Los enemigos de la paz son conocidos y se les tolera ¿por qué? Eso es lo que debe responder Santos. No puede utilizarse al proceso de paz cuando conviene políticamente, para luego atacar a la oposición y atizar la guerra según el mismo mezquino cálculo. Se le debe exigir a Santos señales claras y categóricas de respaldo al proceso de paz que se vive en La Habana, un proceso que, según lo acordado en la agenda original, requiere de urgente y profundos cambios sociales. Cambios que no ocurrirán si no son impulsados de manera decidida desde abajo, por la amplia movilización del pueblo.
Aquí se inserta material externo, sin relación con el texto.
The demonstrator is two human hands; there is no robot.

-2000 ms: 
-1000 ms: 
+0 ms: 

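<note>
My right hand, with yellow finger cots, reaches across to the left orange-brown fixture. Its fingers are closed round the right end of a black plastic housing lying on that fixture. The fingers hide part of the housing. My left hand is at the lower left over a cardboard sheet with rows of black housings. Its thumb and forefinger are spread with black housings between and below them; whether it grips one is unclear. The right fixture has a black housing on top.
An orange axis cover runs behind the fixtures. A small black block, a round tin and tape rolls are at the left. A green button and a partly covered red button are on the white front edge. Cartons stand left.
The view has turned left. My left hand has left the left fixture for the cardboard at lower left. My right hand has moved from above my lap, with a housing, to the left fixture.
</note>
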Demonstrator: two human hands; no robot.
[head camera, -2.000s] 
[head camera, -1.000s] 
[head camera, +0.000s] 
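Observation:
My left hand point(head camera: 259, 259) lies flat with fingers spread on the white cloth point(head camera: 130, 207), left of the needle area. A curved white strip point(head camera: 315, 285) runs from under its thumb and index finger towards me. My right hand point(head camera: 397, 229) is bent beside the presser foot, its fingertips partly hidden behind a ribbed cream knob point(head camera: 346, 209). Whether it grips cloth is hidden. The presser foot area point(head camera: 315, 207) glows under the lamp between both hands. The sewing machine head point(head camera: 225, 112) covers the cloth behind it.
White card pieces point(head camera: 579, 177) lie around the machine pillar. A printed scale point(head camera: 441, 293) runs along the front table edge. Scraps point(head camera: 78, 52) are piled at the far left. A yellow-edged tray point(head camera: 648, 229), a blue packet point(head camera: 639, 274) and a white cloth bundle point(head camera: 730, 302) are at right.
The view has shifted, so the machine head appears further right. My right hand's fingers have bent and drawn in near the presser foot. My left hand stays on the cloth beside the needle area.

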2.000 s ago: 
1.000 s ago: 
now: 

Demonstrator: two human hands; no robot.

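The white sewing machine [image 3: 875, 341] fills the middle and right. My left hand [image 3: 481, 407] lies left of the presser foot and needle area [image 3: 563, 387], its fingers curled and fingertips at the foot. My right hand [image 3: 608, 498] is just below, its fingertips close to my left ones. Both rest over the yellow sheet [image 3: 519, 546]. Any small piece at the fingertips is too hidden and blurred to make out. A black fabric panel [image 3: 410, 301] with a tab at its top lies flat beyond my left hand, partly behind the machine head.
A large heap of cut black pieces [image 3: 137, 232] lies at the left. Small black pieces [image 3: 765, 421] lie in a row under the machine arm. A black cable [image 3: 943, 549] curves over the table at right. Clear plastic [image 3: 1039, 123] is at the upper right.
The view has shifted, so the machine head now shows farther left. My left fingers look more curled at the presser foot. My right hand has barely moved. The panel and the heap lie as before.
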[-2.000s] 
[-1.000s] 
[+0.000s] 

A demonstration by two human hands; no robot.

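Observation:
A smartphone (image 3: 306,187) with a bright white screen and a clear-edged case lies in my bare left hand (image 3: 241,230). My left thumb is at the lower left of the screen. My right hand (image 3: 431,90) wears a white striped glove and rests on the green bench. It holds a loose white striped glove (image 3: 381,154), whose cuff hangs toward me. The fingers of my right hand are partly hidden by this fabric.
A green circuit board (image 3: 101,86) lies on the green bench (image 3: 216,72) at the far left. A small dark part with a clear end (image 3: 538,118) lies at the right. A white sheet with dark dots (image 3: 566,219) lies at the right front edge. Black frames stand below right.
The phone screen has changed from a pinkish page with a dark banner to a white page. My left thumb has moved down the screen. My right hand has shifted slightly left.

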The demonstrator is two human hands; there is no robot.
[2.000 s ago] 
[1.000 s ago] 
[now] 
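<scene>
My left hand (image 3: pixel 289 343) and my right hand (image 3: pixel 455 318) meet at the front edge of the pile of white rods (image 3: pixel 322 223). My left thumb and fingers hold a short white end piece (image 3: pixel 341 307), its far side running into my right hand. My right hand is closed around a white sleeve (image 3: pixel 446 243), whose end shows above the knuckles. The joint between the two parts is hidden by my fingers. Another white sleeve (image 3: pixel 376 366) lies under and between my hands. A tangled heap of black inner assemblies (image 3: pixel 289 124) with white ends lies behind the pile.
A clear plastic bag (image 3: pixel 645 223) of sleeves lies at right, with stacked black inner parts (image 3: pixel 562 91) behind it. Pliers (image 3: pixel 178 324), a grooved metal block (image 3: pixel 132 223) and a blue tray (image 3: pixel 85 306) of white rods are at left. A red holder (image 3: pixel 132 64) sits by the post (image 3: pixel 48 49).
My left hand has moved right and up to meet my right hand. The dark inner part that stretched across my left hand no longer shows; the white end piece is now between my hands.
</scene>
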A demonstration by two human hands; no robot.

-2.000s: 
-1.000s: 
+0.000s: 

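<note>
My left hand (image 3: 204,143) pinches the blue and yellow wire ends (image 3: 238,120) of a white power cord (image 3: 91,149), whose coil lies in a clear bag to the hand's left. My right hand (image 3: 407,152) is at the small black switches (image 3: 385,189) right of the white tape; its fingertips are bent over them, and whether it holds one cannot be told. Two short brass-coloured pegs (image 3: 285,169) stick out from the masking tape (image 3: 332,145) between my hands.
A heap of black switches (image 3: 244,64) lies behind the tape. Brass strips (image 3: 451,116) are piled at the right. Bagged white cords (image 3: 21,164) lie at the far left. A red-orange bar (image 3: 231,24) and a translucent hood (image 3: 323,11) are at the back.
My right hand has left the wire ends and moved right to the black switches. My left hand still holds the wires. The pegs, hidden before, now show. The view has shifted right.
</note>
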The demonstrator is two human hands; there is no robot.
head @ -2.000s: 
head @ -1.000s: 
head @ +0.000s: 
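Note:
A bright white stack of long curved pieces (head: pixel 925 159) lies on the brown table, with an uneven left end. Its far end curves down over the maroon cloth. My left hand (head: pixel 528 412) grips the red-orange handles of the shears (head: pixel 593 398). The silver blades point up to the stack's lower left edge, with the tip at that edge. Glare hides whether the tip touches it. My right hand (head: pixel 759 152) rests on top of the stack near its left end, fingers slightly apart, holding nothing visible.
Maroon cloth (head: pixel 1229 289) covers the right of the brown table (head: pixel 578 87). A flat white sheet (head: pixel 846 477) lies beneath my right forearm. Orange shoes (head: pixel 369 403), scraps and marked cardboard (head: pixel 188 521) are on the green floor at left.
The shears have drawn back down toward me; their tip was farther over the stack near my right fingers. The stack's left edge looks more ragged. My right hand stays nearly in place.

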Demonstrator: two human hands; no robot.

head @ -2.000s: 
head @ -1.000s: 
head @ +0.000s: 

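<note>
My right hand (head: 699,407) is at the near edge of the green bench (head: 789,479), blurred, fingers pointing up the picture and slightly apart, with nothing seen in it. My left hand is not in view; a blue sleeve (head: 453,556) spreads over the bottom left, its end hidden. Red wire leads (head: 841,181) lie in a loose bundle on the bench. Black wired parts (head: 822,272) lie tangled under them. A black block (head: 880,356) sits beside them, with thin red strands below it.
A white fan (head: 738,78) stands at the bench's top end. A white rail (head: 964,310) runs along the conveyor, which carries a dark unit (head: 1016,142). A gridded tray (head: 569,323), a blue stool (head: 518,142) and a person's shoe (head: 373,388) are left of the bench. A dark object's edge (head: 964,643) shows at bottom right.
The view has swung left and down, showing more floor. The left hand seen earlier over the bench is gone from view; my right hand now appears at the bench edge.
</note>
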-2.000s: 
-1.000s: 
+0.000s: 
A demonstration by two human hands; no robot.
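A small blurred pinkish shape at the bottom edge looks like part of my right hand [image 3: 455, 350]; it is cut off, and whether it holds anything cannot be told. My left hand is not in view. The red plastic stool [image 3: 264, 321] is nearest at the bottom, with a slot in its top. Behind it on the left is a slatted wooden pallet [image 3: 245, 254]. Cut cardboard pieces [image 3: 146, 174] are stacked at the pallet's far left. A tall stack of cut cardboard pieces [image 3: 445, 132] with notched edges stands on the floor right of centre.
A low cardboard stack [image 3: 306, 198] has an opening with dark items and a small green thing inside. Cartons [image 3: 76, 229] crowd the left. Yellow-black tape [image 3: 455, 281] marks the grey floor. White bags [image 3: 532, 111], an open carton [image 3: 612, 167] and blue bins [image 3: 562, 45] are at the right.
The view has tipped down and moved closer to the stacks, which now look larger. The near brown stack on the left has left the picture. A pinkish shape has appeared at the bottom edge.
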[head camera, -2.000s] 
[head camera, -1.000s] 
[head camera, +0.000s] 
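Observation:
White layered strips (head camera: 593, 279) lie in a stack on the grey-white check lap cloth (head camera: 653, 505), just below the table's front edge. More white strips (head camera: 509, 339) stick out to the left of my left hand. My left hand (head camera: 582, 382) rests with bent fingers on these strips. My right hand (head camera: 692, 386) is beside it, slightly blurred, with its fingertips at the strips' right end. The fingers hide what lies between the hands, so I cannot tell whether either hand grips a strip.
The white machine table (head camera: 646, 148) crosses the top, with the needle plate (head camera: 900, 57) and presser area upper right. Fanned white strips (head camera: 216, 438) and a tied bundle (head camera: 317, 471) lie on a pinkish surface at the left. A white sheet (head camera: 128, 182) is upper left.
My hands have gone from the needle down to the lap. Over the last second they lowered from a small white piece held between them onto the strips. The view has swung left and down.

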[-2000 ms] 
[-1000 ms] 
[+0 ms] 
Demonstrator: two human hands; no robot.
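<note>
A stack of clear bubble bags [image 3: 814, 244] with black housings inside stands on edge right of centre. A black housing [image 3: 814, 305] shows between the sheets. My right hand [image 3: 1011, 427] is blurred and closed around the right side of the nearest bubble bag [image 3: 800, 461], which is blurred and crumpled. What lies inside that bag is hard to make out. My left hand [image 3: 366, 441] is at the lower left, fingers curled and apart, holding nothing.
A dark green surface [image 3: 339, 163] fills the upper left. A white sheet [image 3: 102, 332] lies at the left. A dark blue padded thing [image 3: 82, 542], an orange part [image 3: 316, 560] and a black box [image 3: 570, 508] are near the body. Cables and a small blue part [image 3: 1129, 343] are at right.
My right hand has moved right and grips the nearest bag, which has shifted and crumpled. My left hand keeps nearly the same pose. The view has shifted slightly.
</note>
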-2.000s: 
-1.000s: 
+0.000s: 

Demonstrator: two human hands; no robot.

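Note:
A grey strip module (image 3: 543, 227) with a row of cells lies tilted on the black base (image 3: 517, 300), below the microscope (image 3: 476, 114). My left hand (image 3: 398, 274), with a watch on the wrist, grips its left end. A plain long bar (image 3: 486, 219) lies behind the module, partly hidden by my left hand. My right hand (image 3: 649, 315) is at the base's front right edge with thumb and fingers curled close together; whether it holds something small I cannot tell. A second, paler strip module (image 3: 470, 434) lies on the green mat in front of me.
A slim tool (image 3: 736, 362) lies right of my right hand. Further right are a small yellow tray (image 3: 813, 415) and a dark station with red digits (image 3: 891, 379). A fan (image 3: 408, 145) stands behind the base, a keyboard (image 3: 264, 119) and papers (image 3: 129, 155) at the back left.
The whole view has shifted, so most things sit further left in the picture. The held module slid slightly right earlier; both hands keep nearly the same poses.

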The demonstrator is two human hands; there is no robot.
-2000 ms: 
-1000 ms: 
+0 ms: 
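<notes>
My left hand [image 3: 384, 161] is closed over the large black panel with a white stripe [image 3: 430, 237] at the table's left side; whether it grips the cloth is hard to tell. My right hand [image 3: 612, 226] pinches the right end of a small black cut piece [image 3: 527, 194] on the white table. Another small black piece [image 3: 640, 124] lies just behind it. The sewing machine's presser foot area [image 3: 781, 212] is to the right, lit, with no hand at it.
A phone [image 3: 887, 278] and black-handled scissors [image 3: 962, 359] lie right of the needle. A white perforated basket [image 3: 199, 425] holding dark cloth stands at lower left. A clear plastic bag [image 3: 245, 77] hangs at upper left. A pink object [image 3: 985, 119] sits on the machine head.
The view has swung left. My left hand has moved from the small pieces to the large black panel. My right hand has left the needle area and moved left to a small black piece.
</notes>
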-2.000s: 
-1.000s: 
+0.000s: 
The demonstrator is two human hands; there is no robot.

Este es el momento de demostrarle a Santos que no es él (ni mucho menos el loco Ordóñez) quien tiene la llave de la paz. Que el pueblo no acepta su chantaje político ni su pretensión de ser el candidato de la paz (utilizando la contradicción paz/guerra, santismo/uribismo, como una nueva versión del bipartidismo clásico). El pueblo movilizado debe demostrar que la llave de la paz les pertenece a ellos y que la puerta se cerrará, de un portazo, a la arbitrariedad, a la intolerancia, al macartismo, a la cultura de la muerte del otro. Exigir la renuncia del Procurador es un primer paso, pero uno de muchos más que habrá que dar. El cáncer no se cura con aspirinas, eso debería estar claro después de más de medio siglo de guerra.